9. FORCE MAJEURE. Seller shall not be considered in default in the performance of its obligations hereunder, or be liable in damages or
otherwise for any failure or delay in performance which is due to strikes, lockouts, concerted acts of workers or other industrial disturbances, fires, explosions, floods or other natural catastrophes, civil disturbance, riots or armed conflict whether declared or undeclared, curtailment, shortage, rationing or allocation of normal sources of supply of labor, materials, transportation, energy, or utilities, accidents, Acts of God, delays of subcontractors or vendors, sufferance of or voluntary compliance with acts of government and government regulations, embargoes or any other similar or dissimilar cause which is beyond the reasonable control of Seller.
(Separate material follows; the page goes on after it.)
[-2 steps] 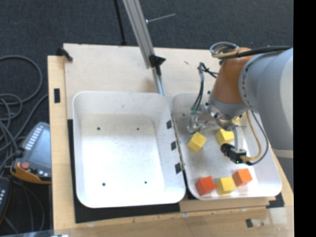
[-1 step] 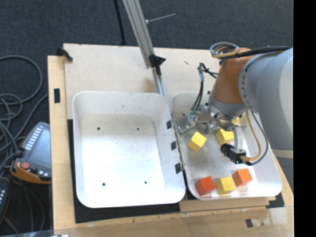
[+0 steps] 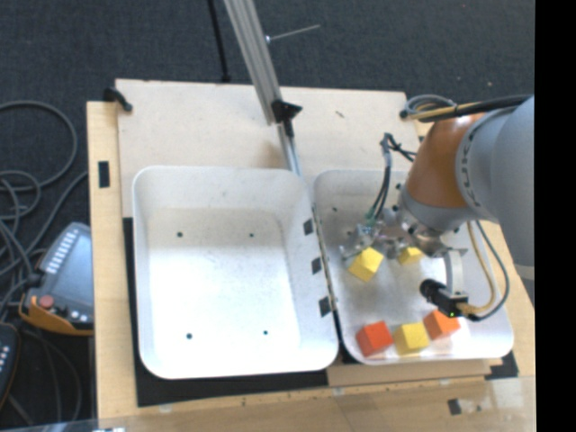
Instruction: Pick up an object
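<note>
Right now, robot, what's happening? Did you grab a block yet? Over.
Gripper low in right bin, between two yellow blocks. No grab visible. Three more blocks along the near wall.

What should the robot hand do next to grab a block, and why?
Probably drop straight down a little. The gripper hangs low in the right bin, with one yellow block at its left side and another yellow block at its right; I can't see a block between its fingers.

Arm (image 3: pixel 490 156): smooth grey rounded casing, with a broad orange band (image 3: pixel 432 165) above the wrist. Dark thin cables (image 3: pixel 389 174) loop beside the band; a black fitting with a small green light (image 3: pixel 450 312) hangs lower.
</note>
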`<action>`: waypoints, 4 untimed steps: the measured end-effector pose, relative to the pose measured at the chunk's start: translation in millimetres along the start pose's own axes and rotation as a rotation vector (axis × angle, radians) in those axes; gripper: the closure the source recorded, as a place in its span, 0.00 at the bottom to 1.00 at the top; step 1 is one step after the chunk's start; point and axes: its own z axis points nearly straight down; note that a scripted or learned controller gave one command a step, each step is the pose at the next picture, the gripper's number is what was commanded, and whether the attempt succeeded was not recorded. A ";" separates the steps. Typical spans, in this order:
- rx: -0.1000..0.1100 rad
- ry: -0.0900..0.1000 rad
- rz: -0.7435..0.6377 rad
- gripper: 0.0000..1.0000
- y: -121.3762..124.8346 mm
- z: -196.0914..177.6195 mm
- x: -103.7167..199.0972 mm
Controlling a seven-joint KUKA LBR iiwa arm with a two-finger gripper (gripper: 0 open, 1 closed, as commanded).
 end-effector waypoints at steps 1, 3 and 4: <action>0.002 0.000 0.000 0.00 -29.2 0.7 22.0; -0.008 0.003 -0.013 1.00 37.2 -110.9 107.4; 0.005 0.002 -0.009 1.00 36.4 -97.7 154.6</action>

10. CONFIDENTIALITY. Each party agrees to keep the terms and conditions of this Quotation confidential. Further, employees of the parties shall be expected to utilize good business practices and common sense during casual contact in the performance of normal business duties. If there is a need for either party to provide proprietary information to the other party, then the parties shall enter into an appropriate separate non-disclosure agreement.
11. ACCEPTANCE. Unless accepted in writing by an executive officer of Seller, any terms or conditions in Buyer’s acceptance of this Quotation whether in the form of a purchase order, acknowledgment, confirmation or otherwise, which purport to add to, modify, supersede or otherwise alter the terms and conditions contained in this Quotation, shall not be binding on Seller nor have the effect, in construing any agreement resulting from Buyer’s acceptance of this Quotation, of canceling or otherwise leaving open any terms or conditions and are objected to by Seller. The failure of Seller to respond to any terms or conditions in Buyer’s acceptance, nor the commencement by Seller of any work relating to supply of the Product described in this Quotation shall not be construed as Seller’s assent to any additions to, modifications, or alterations of the terms and conditions set forth herein.
12. INTERPRETATION. Any agreement between Seller and Buyer resulting from this quotation shall be governed by and construed according to the laws of the Commonwealth of Pennsylvania without giving effect to its conflicts of laws provisions.
13. DISPUTE RESOLUTION. Any dispute between the parties relating to this Agreement which cannot be resolved with reasonable promptness shall be referred to each party’s senior manager in an effort to obtain prompt resolution. Neither party shall commence any action or arbitration against the other until the expiration of 60 days from the date of referral to such senior managers. Nothing in this section shall preclude a party from instituting an action seeking injunctive relief to prevent irreparable damage to such party.
14. ASSIGNMENT. This Agreement is not assignable or transferable by Buyer, in whole or in part, except with the prior written consent of Seller.
15. TERMINATION. Seller may terminate its obligation to supply Product under this Quotation at any time by providing not less than 30 days’ written notice to Buyer.
16. WAIVER. A waiver by Seller of strict performance with any of the terms and conditions of this Agreement shall not be a waiver of any subsequent failure to comply with such terms and conditions.